1. Field Of The Invention
This invention relates to inflation packers used in downhole cementing, and more particularly, to an inflation packer having a rupture disc designed to burst at a predetermined pressure to allow cementing above the packer after setting thereof.
2. Description Of The Prior Art
In preparing oil well bore holes for oil and/or gas production, a most important step involves the process of cementing. Basically, oil well cementing is the process of mixing a cement-water slurry and pumping it down through steel casing to critical points located in the annulus around the casing, in the open hole below, or in fractured formations.

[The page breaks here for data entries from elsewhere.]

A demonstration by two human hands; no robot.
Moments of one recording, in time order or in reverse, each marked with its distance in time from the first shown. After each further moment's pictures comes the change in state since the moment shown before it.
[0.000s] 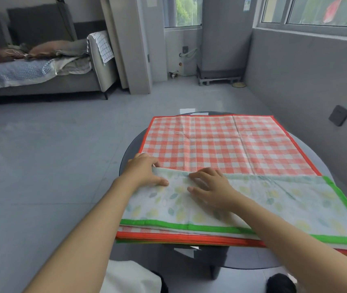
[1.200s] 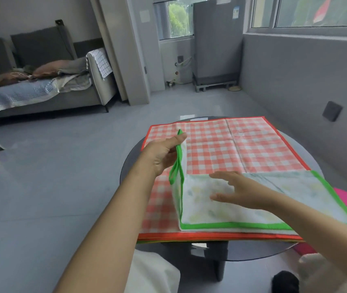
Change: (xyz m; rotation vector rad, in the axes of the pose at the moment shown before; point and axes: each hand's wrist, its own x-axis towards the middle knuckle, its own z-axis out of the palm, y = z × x) left_hand -0.009 0.092 -0.044 -1.440 -0.137 -0.249; right_hand -0.057 0.015 -0.058 0.103 -0.131 0.075
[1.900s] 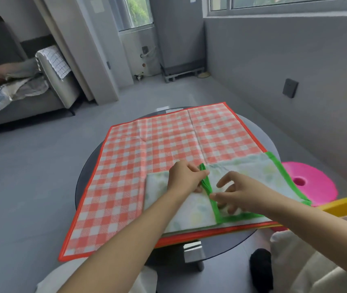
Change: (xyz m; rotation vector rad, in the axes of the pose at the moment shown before) left_hand 0.004 -0.096 0.125 0.714 -0.008 0.128; right_hand -0.060 0.047 -0.020 0.395 0.118 0.343
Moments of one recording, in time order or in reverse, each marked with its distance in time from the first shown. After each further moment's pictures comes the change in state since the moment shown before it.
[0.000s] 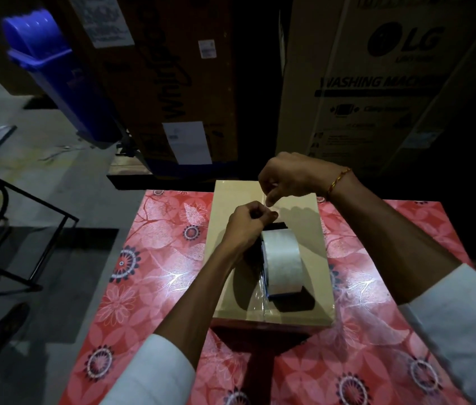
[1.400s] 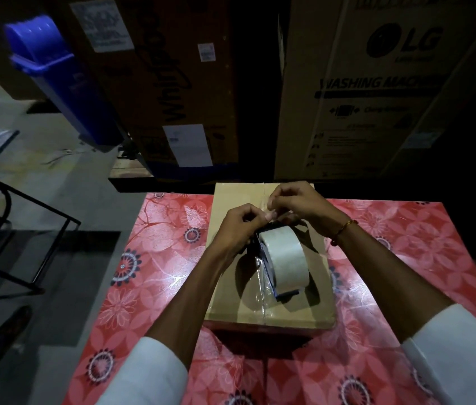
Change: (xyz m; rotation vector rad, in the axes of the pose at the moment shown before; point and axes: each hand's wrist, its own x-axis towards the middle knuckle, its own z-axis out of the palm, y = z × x) left_hand -0.002 -0.008 -0.019 -0.096 -0.092 0.058; right_hand -0.020 0.020 0.079 1.167 0.284 0.254
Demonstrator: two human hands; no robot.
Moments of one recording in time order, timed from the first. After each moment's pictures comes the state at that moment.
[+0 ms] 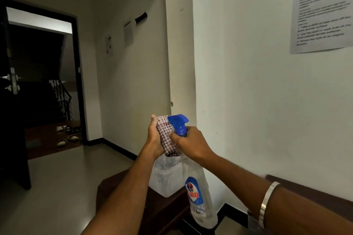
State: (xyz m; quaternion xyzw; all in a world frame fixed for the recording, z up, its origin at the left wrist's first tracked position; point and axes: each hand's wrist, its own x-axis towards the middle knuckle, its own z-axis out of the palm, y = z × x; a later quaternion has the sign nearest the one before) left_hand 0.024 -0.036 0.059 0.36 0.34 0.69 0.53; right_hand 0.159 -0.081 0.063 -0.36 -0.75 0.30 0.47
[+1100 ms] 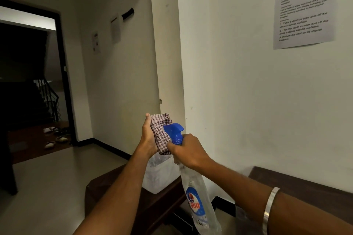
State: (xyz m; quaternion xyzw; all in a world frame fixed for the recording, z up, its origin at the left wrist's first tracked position) left_hand 0.045 -0.022 0.050 0.37 0.37 0.69 0.50; right_hand 0.191 -0.091 0.039 -0.41 -0.76 0.29 0.42
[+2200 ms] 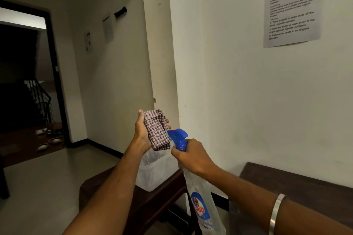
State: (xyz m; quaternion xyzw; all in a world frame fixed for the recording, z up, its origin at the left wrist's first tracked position) left_hand 0.049 -0.024 0.059 0.40 0.35 0.69 0.50; right_hand 0.218 -0.098 0.022 -0.43 -0.75 0.28 0.43
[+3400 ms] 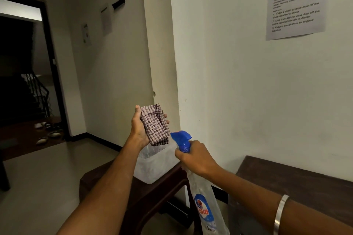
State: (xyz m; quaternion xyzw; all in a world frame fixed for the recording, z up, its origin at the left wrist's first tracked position) left_hand 0.034 -0.021 0.046 0.41 0.34 0.68 0.50; right_hand 0.224 -0.094 0.000 -0.43 -0.74 0.30 0.41
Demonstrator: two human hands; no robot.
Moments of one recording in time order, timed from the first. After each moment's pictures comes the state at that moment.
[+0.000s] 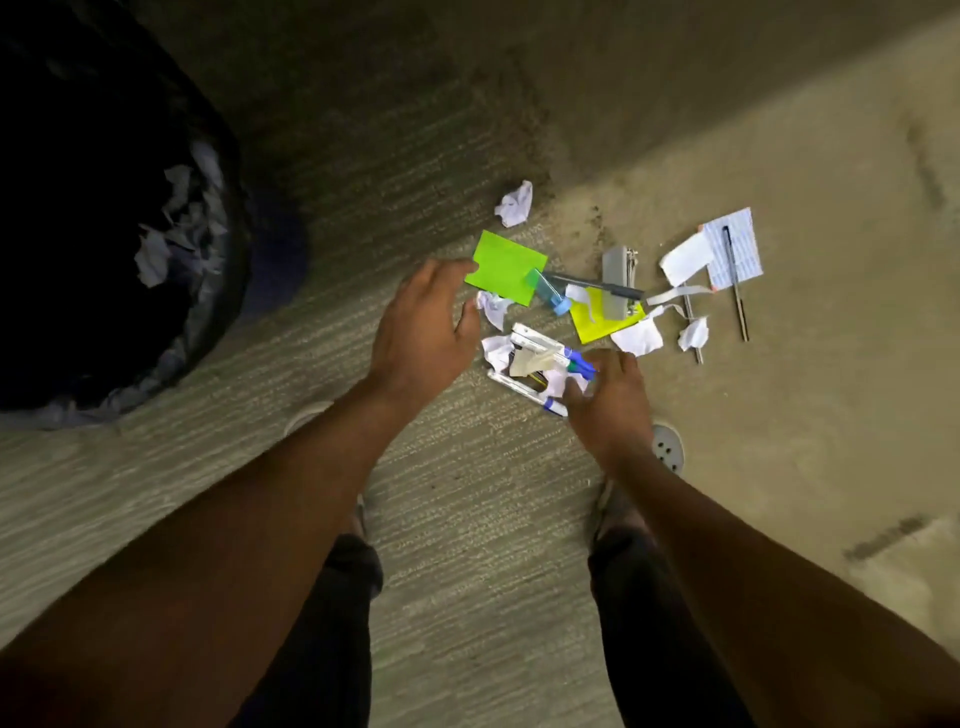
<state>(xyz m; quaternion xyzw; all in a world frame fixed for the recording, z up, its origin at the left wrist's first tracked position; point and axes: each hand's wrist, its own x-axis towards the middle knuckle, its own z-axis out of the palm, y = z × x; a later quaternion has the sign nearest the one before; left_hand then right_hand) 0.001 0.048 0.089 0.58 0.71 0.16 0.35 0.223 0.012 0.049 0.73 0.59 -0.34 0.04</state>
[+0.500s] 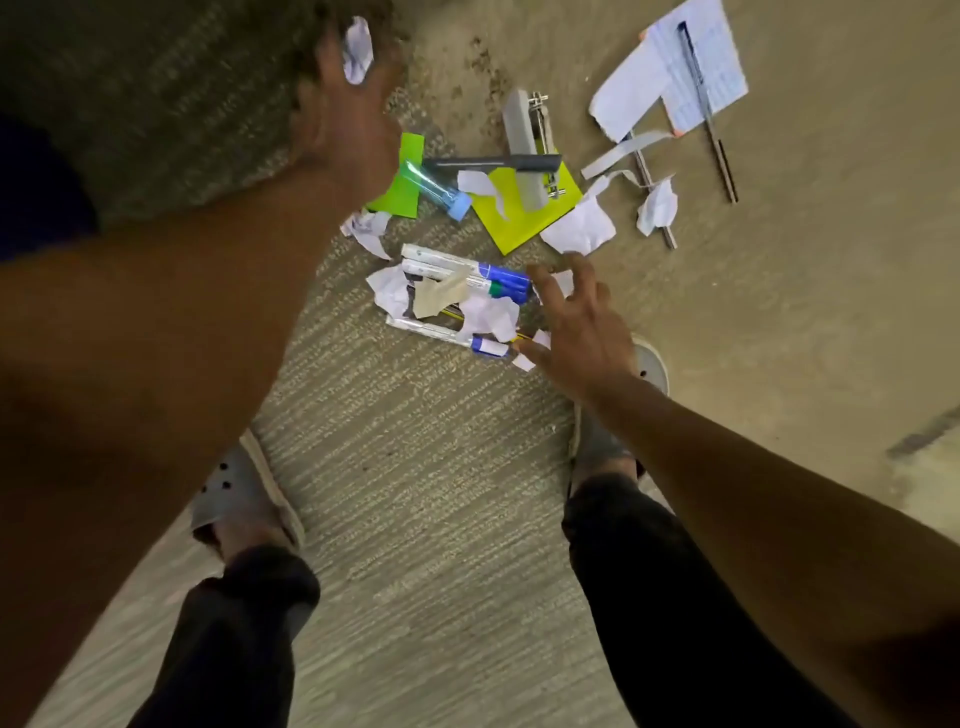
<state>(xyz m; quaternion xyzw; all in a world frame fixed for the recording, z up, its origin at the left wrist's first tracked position) 0.083 0.146 -0.072 0.69 0.69 -0.06 0.22 0.318 -0.011 -0.061 0.64 0.69 -0.30 0.14</state>
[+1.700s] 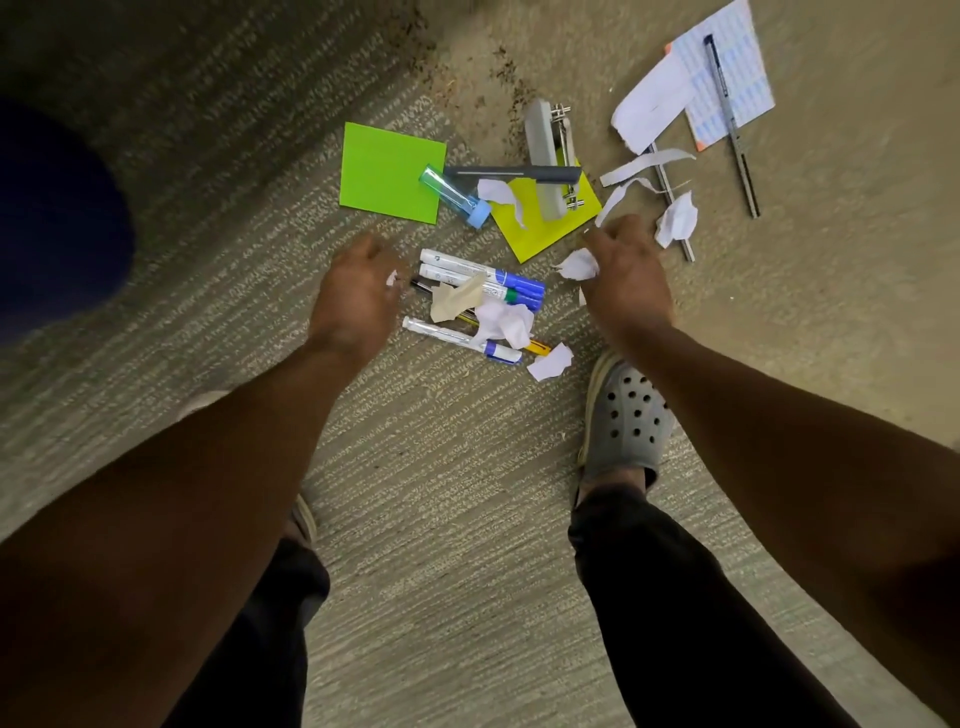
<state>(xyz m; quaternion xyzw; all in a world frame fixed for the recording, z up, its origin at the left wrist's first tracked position) 0.060 0.023 -0.076 0.65 0.69 -0.03 0.32 0.337 0.044 -0.076 0.69 0.66 -0.29 0.08</state>
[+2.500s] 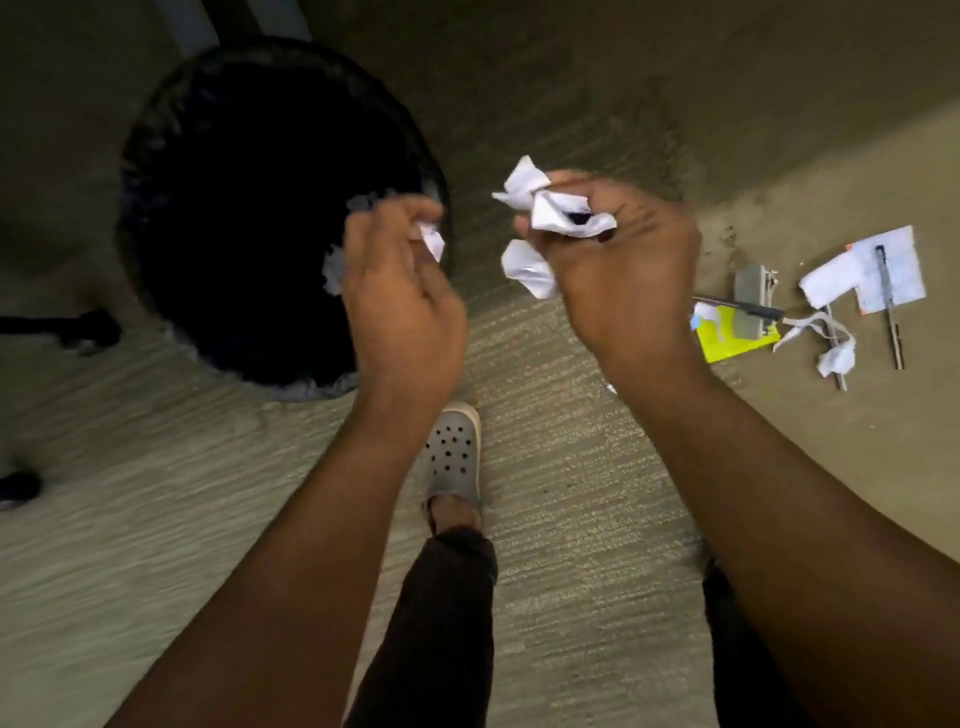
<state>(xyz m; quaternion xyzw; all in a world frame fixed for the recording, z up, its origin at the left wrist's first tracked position) -0.102 0.044 0.215 0.46 0.82 0.31 0.15 0.021 0.100 0.213 0.58 0.45 -0.58 -0.36</state>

Cementing a well protects possible production zones behind the casing against salt water flow and protects the casing against corrosion from subsurface mineral waters and electrolysis from outside. Cementing also eliminates the danger of fresh drinking water and recreational water supply strata from being contaminated by oil or salt water flow through the bore hole from formations containing these substances. It further prevents oil well blowouts and fires caused by high pressure gas zones behind the casing and prevents collapse of the casing from high external pressures which can build up underground.
A cementing operation for protection against the above-described downhole condition is called primary cementing. Secondary cementing includes the cementing processes used in a well during its productive life, such as remedial cementing and repairs to existing cemented areas. The present invention is generally useful in both primary and secondary or remedial cementing.

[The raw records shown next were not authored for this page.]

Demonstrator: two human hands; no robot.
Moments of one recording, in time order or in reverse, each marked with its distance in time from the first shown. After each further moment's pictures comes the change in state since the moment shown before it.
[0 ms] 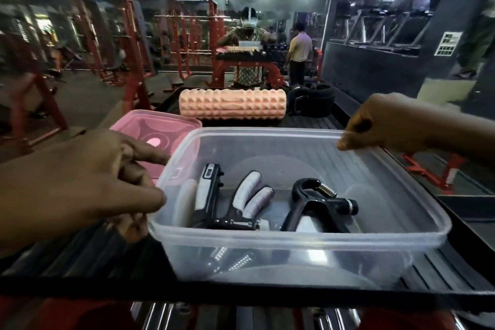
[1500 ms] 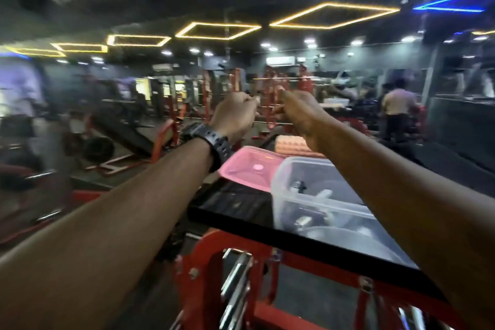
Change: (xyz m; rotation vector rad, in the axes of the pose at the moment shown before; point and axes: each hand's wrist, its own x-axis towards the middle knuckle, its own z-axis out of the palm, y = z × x) left_hand -0.031 0.053 -0.047 -0.341 0.741 -0.033; right_hand -0.030 -0.234 -0.053 1.334 0.174 -0.277
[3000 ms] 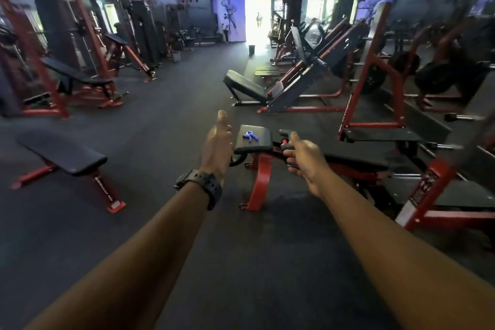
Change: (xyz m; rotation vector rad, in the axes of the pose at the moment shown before) left_hand -0.657 -0.409 -0.634 0.036 1.255 -0.725; right_hand -0.523 0.053 0.865 0.273 -1.179 0.226
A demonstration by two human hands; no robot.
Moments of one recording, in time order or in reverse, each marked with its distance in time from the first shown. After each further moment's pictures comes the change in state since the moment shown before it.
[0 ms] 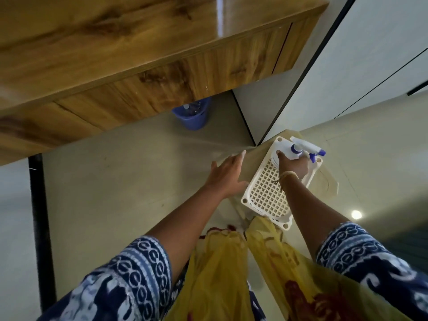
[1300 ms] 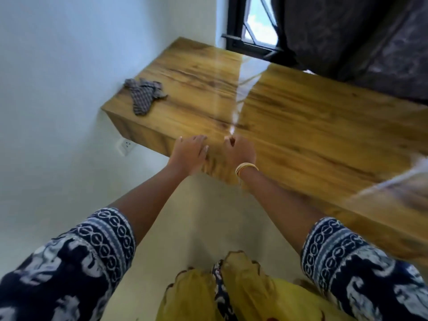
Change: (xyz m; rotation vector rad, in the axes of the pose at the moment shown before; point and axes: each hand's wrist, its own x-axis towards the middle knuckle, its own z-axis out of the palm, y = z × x) left_hand -0.425 -0.493 -0.265 -0.023 0.875 -0.649; right_hand -0.695 -0.191 0.322 -0.533 -0.858 -1.358
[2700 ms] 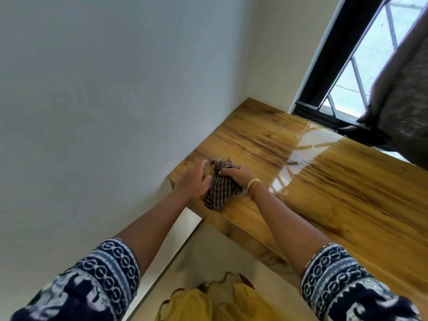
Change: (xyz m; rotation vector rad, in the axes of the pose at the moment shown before) left_hand 0.125 -0.252 -0.077 -0.321 -0.023 -0.327; right_hand 0.190 -0.212 0.166 0.379 -0.607 0.272
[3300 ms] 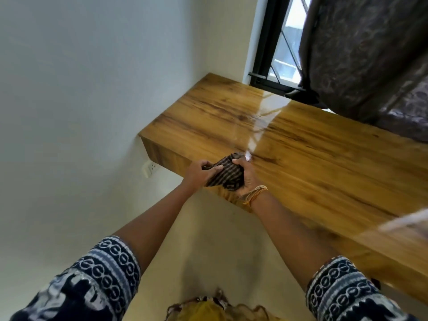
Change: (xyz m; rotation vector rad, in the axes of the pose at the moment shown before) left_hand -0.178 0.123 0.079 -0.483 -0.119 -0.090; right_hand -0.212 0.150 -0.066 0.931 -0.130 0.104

In the early days of oil field production, when wells were all relatively shallow, cementing was accomplished by flowing the cement slurry down the casing and back up the outside of the casing in the annulus between the casing and the bore hole wall.
As wells were drilled deeper and deeper to locate petroleum reservoirs, it became difficult to successfully cement the entire well from the bottom of the casing, and, therefore, multiple stage cementing was developed to allow the annulus to be cemented in separate stages, beginning at the bottom of the well and working upwardly.

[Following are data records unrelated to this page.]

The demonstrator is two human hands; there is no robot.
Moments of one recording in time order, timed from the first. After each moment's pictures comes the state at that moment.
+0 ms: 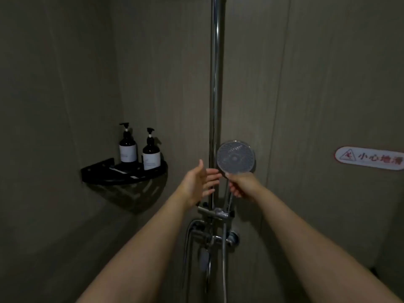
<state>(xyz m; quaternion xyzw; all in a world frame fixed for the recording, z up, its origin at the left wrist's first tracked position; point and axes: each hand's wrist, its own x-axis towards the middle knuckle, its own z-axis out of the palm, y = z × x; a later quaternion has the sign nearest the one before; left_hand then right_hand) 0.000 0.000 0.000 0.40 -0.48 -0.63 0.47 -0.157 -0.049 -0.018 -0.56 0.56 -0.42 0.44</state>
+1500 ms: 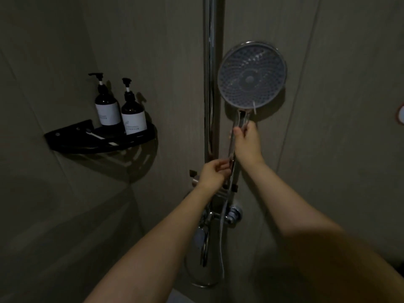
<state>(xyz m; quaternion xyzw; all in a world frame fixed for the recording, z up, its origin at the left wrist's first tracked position) -0.059 -0.081 -0.094 0.52 -0.52 -0.46 0.49 -0.145 -0.116 -0.043 -0.57 0.44 -0.63 0.30</state>
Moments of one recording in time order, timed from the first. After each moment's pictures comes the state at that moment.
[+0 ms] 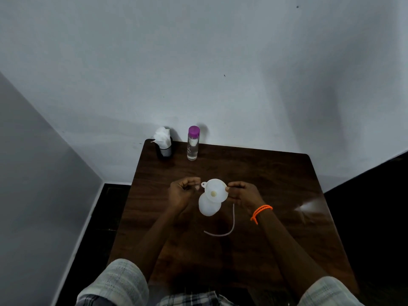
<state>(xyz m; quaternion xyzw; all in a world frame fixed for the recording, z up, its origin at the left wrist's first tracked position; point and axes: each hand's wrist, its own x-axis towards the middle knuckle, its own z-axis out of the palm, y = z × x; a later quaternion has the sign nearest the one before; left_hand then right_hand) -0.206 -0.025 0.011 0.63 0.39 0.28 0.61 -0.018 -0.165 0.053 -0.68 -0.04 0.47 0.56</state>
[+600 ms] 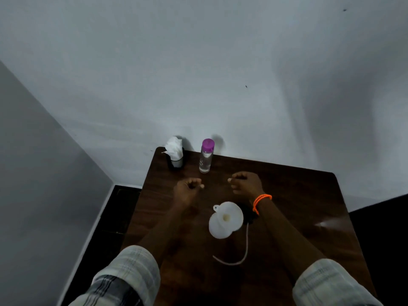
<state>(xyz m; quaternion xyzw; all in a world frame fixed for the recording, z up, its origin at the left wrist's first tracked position) -0.171 0.050 0.000 0.65 0.50 0.20 0.53 0.029 -0.056 0.045 -0.78 -0.16 0.40 0.45</state>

Multiple stage cementing is achieved by placing cementing tools, which are primarily valve ports, in the casing or between joints of casing at one or more locations in the bore hole; flowing cement through the bottom of the casing, up the annulus to the lowest cementing tool in the well; closing off the bottom and opening the cementing tool; and then flowing cement through the cement tool up the annulus to the next upper stage, and repeating this process until all the stages of cementing are completed.
There are cementing applications which necessitate the sealing off of the annulus between the casing string and the wall of the bore hole at one or more positions along the length of the casing string. An example of such an application is when it is desired to achieve cementing between a high pressure gas zone and a lost circulation zone penetrated by the bore hole. Another application is when it is desired to achieve cementing above a lost circulation zone penetrated by the bore hole. A third application occurs when formation pressure of an intermediate zone penetrated by the bore hole is greater than the hydrostatic head of the cement to be placed in the annulus thereabove. Still another application occurs when a second stage of cement is to be placed at a distant point up the hole from the top of the first stage of cement, and a packer is required to help support the cement column in the annulus. A further example of an application for employment of a cementing packer occur when it is desired to achieve full hole cementing of slotted or perforated liners.
An example of such an inflatable packer for cementing is the multiple stage inflatable packer disclosed in U.S. Pat. No. 3,948,322 to Baker, owned by the assignee of the present invention. In this device, an opening plug is dropped into the casing string and pumped down to actuate an opening sleeve to allow inflation of the packer element. A back check valve prevents the packer from deflating. After the packer is inflated, additional pressure is applied which moves an annular valve member to open a port to the well annulus above the inflated packer element. In a later version of this apparatus, a thin walled secondary opening sleeve is sheared to open this port.
Cementing is carried out through the port, and after the cementing operation, a closing plug is dropped into the well casing to actuate a releasing sleeve and move a closing sleeve which seals off the ports. After the operation is complete, the center of the tool may be drilled out, leaving the closing sleeve to permanently seal the ports.
One problem with this apparatus is that the secondary opening sleeve, being essentially a thin walled mandrel, is difficult to manufacture. Further, when the tool is positioned in the well bore, there may be some bending of the tool which can cause the annular valve member or secondary opening sleeve to bind and not open as desired.
The present invention solves this problem by replacing the annular valve member or secondary opening sleeve with a secondary rupture disc which is designed to burst or rupture at the predetermined pressure.